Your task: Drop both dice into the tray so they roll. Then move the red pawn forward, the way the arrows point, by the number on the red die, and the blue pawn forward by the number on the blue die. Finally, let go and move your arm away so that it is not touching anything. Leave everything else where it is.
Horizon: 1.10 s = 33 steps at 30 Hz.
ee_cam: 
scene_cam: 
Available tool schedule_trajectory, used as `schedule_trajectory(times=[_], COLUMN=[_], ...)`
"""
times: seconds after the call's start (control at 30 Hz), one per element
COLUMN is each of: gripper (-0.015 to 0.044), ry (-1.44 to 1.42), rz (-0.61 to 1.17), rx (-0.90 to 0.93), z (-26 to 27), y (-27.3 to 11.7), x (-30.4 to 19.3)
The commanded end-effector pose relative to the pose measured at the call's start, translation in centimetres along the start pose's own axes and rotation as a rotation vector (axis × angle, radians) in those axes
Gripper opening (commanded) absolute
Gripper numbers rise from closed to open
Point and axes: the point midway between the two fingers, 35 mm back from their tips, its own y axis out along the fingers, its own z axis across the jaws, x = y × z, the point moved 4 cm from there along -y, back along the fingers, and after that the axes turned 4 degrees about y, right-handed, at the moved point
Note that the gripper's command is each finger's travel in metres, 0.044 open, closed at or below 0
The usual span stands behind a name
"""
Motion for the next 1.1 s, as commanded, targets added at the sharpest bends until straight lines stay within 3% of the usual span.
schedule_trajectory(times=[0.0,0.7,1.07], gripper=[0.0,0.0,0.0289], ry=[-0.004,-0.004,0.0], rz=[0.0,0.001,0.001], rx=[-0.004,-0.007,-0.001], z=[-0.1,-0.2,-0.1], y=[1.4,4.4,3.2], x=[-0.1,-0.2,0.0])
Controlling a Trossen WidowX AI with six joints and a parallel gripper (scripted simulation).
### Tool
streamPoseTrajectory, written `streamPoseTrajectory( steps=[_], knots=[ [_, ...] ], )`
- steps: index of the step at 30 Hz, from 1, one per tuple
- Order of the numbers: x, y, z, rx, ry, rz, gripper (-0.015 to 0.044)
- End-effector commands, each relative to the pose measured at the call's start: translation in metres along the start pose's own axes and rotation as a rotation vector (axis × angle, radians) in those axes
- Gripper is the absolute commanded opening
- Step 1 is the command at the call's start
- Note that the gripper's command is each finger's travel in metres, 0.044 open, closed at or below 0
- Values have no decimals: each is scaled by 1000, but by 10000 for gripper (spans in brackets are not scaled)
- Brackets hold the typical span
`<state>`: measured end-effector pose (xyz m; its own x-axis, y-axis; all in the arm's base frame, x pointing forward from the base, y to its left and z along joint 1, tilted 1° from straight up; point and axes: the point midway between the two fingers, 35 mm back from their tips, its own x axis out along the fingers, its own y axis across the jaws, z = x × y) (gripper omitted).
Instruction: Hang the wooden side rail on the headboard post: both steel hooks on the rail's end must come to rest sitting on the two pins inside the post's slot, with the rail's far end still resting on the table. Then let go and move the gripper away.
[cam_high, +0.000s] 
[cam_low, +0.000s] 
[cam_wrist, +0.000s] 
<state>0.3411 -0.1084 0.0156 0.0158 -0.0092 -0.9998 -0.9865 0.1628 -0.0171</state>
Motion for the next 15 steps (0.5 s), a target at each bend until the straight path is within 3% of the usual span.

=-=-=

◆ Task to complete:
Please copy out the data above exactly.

◆ Response:
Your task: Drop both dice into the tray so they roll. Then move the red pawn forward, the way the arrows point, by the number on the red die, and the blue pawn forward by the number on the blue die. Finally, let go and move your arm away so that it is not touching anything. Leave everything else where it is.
Horizon: 1.10 s = 33 steps at 30 Hz.
ee_cam: 
scene_cam: 
Available tool schedule_trajectory, used as `schedule_trajectory(times=[_], COLUMN=[_], ...)`
"""
times: seconds after the call's start (control at 30 Hz), one per element
COLUMN is each of: gripper (-0.015 to 0.044), ry (-1.44 to 1.42), rz (-0.61 to 1.17), rx (-0.90 to 0.93), z (-26 to 27), y (-27.3 to 11.7), x (-30.4 to 19.3)
The commanded end-effector pose relative to the pose measured at the call's start, translation in centimetres along the start pose's own axes and rotation as a rotation vector (axis × angle, radians) in those axes
Gripper opening (commanded) absolute
Gripper numbers rise from closed to open
Point and axes: the point midway between the two fingers, 35 mm back from their tips, its own y axis out along the fingers, its own z axis across the jaws, x = y × z, the point moved 4 cm from there along -y, back along the fingers, and after that the axes turned 4 degrees about y, right-handed, at the moved point
Note that the gripper's command is each finger's travel in metres, 0.044 open, closed at or below 0
The usual span stands behind a name
"""
Motion for the next 1.1 s, as commanded, targets added at the sharpest bends until straight lines stay within 3% of the usual span.
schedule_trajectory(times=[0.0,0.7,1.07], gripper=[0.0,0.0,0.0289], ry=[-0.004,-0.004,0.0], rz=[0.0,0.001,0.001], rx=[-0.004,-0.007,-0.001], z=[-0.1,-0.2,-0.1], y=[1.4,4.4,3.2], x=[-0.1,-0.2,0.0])
Controlling a Trossen WidowX AI with six joints and a parallel gripper (scripted simulation).
### Tool
streamPoseTrajectory, written `streamPoseTrajectory( steps=[_], knots=[ [_, ...] ], )`
- steps: index of the step at 30 Hz, from 1, one per tuple
- Order of the numbers: x, y, z, rx, ry, rz, gripper (-0.015 to 0.044)
- End-effector commands, each relative to the pose measured at the call's start: translation in metres along the start pose's own axes and rotation as a rotation vector (axis × angle, radians) in those axes
- Gripper is the absolute commanded opening
- Step 1 is the command at the call's start
- Note that the gripper's command is each finger's travel in metres, 0.044 open, closed at or below 0
- Values have no decimals: each is scaled by 1000, but by 10000 for gripper (spans in brackets are not scaled)
- Brackets hold the typical span
`<state>`: measured end-effector pose (xyz m; its own x-axis, y-axis; all in the arm's base frame, x pointing forward from the base, y to its left and z along joint 1, tilted 1° from straight up; point and axes: the point midway between the two fingers, 35 mm back from their tips, its own x axis out along the fingers, its own y axis across the jaws, z = x × y) (gripper omitted).
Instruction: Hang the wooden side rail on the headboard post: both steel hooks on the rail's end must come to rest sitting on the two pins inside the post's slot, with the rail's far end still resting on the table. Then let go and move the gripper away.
[cam_high, +0.000s] 
[cam_low, +0.000s] 
[cam_wrist, +0.000s] 
<state>0.3411 -0.1084 0.0156 0.0158 -0.0092 -0.9998 -0.9865 0.1628 -0.0171</state>
Motion for the next 15 steps (0.5 s), a target at each bend until the straight path is within 3% of the usual span.

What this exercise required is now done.